I filed the 'movzwl' issue here:
https://bugs.llvm.org/show_bug.cgi?id=39840

LGTM.

At the beginning, I was a bit concerned by the increase in the number partial register writes.
So I started experimenting with your patch fo a bit. In practice, I couldn't come up with an obvious case where your patch introduces extra partial register stalls. Also, none of the tests modified by your patch really suffers from partial register stalls.
The checks perfomed by your transform are quite conservative (the new combine rule is limited to pre-legalization, and it only affects binary opcodes where one of the operands is a constant). So, I am happy with it.

Thanks everyone for the reviews and comments!
I haven't thought about partial reg stalls in a while, but IIRC, AMD doesn't care in cases like these because it doesn't rename 8/16-bit regs, and Intel should be protected because we have a machine pass (-x86-fixup-bw-insts) to prevent the problem.

AMD processors don’t normally rename portions of GPR registers.
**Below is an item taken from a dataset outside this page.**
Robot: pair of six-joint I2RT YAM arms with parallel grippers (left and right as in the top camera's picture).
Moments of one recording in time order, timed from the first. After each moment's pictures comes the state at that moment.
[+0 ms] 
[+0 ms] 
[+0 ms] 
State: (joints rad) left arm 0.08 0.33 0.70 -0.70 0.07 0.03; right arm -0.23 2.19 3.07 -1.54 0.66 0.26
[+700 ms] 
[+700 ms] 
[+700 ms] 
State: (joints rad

So, a partial write has a false dependency on the previous definition of the written register. Intel processor are able to rename portions of a GPR at the cost of a merge opcode when there is a read of full register later on.
So, it is important to care about those partial writes. However, your patch limits the change to the case where there is a single use, and one of the operand is a constant. So, in practice, your change is unlikely to ever cause problems...

Note that we promote ops to 32-bit (eg, D54803) for speed/size, so that reduces the chances for partial reg problems too. This was really just to fix that annoying rotate vs. shld/shrd bug. :)

In this particular case it is probably not needed. That being said, partial writes are to avoid in general (in this case it doesn’t matter).

I filed the 'movzwl' issue here:
https://bugs.llvm.org/show_bug.cgi?id=39840

This revision was automatically updated to reflect the committed changes.